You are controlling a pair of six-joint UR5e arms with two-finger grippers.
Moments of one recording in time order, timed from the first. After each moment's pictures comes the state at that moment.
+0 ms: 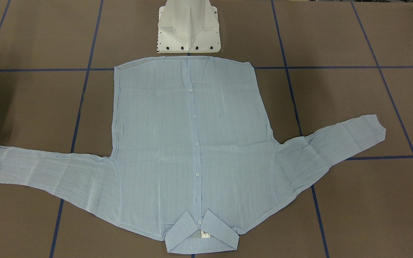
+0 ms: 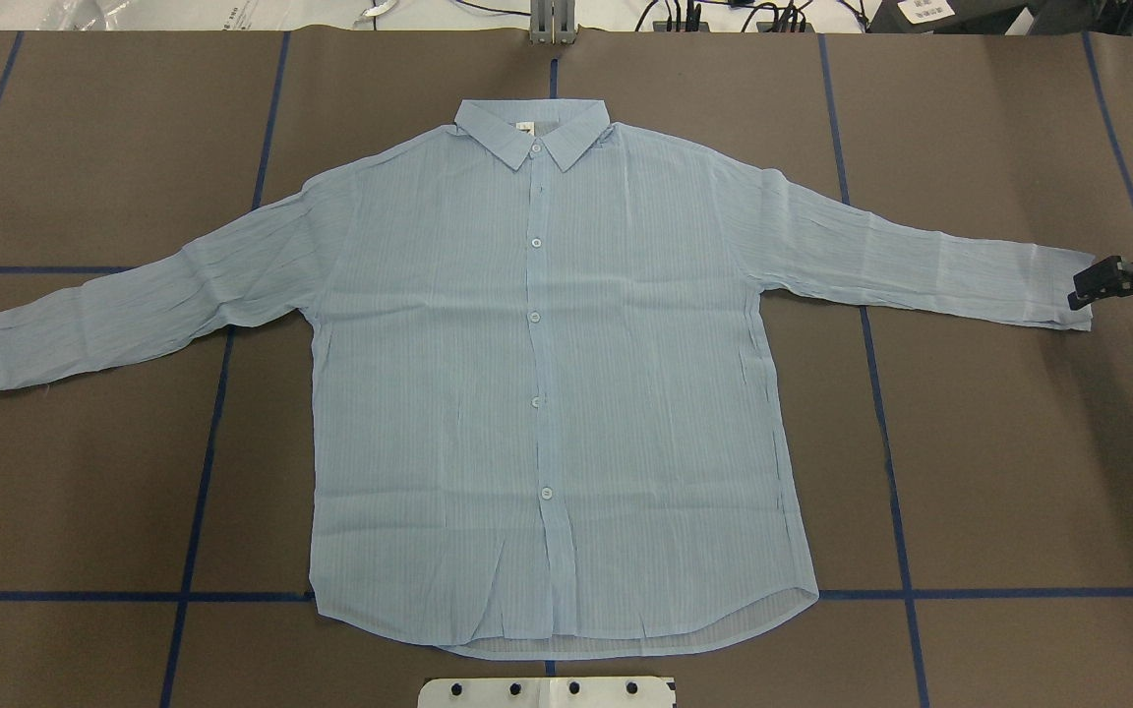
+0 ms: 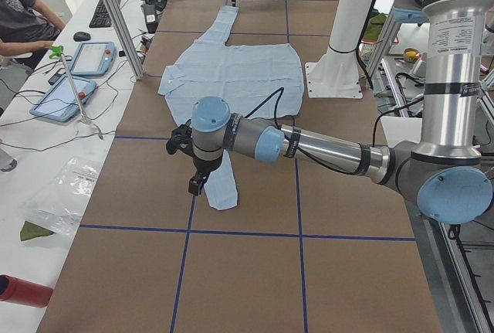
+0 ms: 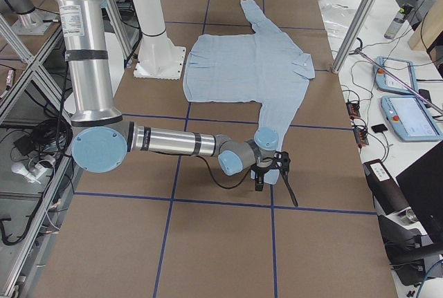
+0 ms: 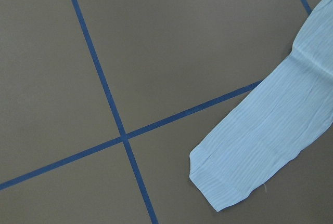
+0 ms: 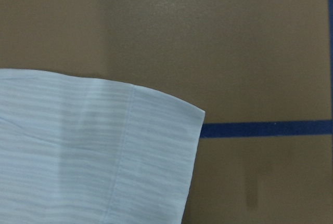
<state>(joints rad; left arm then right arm) -1.53 -1.54 -1.82 -1.66 -2.38 0.13 1.18 -1.48 1.31 -1.00 2.25 0.60</state>
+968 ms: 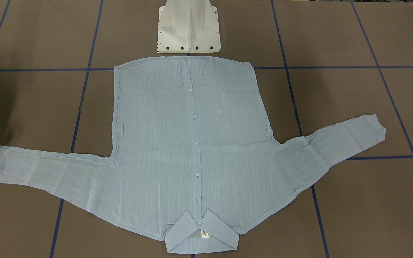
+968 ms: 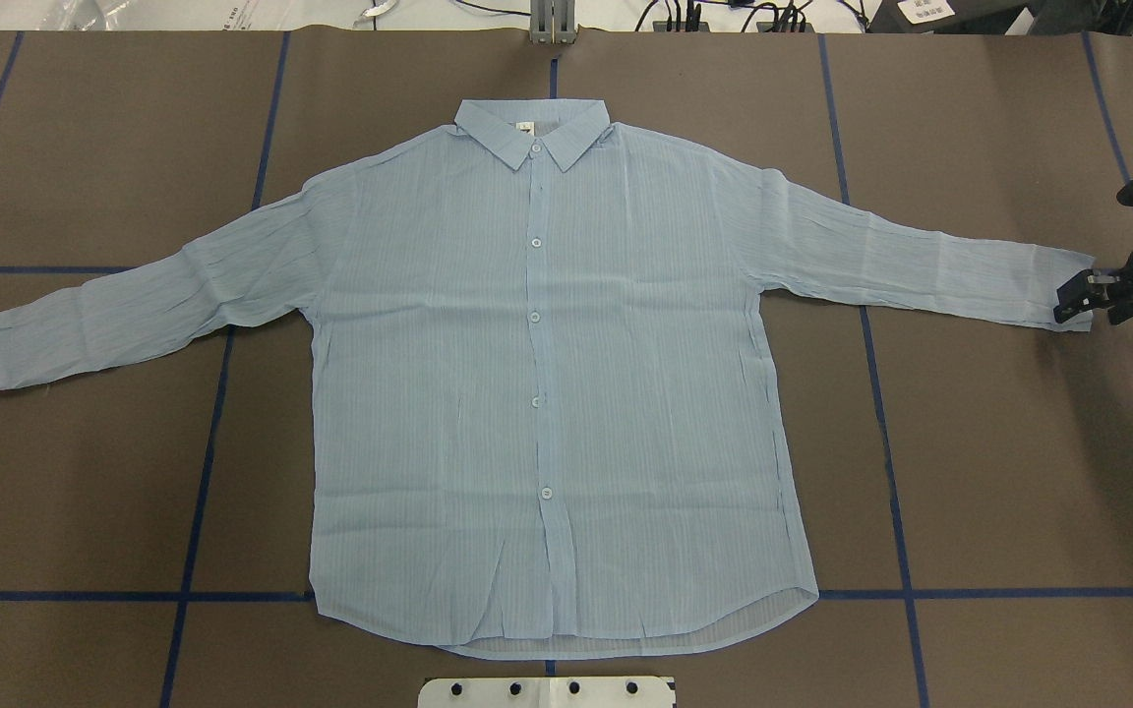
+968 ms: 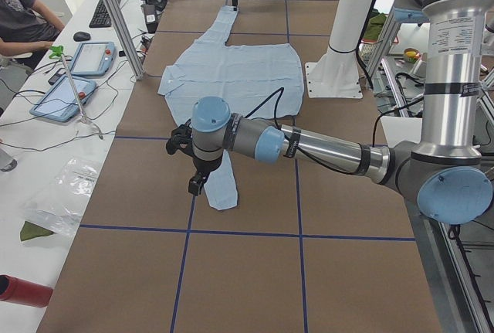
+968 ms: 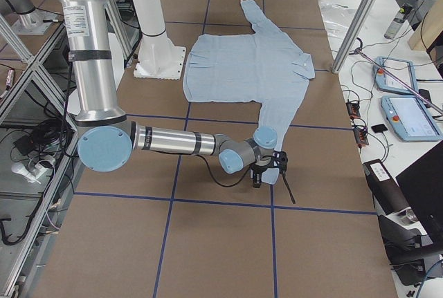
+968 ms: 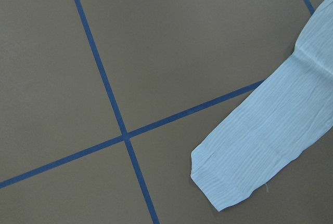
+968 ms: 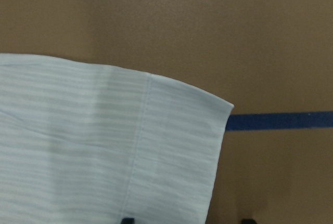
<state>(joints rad) -1.53 -1.54 -1.82 -1.66 -2.38 0.13 1.14 -1.47 1.30 -1.00 2.25 0.62</state>
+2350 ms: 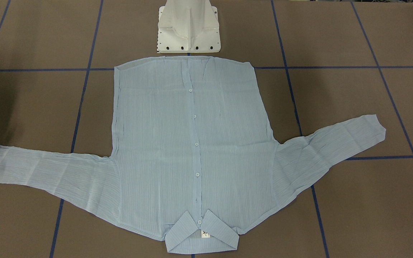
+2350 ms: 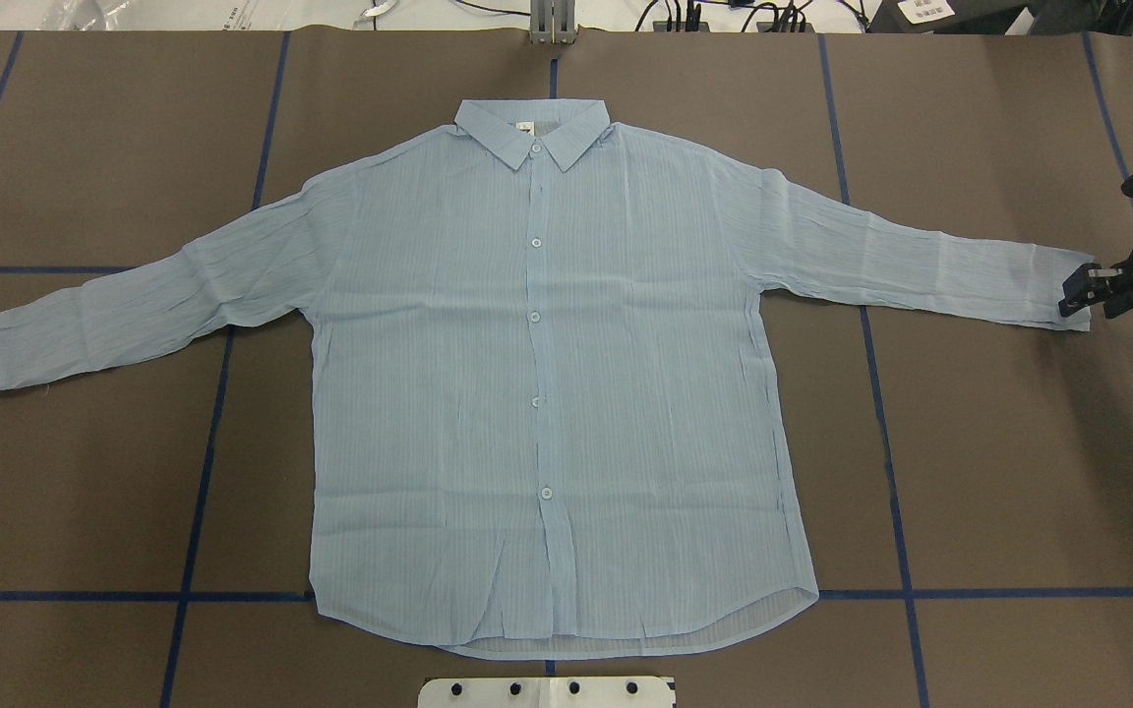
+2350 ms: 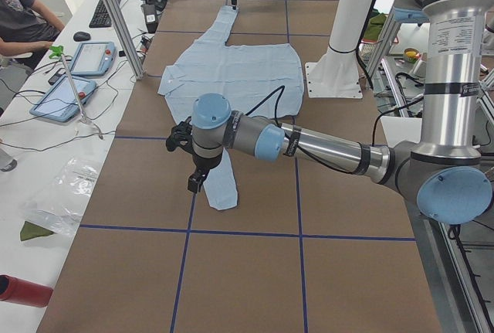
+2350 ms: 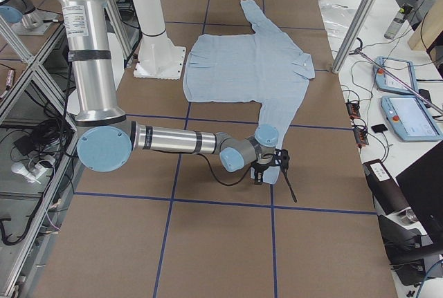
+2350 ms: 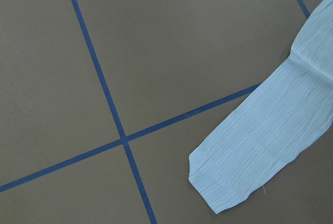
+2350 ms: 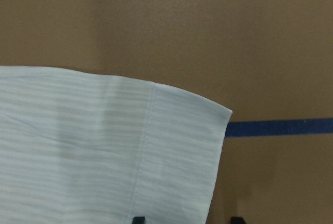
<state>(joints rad) -1.53 -1.54 -1.83 -1.66 -2.38 0.13 1.15 -1.46 1.31 -1.01 2.25 0.62</state>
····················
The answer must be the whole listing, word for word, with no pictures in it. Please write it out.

You are controlling a pair of six-joint UR5e arms with two-finger grippers.
Moments of one recording in time order, timed from the first. After each moment's pictures comes the state at that moment.
+0 ms: 
+0 ms: 
+0 ms: 
+0 ms: 
+0 ms: 
+0 ms: 
<state>(joints rad; left arm then right arm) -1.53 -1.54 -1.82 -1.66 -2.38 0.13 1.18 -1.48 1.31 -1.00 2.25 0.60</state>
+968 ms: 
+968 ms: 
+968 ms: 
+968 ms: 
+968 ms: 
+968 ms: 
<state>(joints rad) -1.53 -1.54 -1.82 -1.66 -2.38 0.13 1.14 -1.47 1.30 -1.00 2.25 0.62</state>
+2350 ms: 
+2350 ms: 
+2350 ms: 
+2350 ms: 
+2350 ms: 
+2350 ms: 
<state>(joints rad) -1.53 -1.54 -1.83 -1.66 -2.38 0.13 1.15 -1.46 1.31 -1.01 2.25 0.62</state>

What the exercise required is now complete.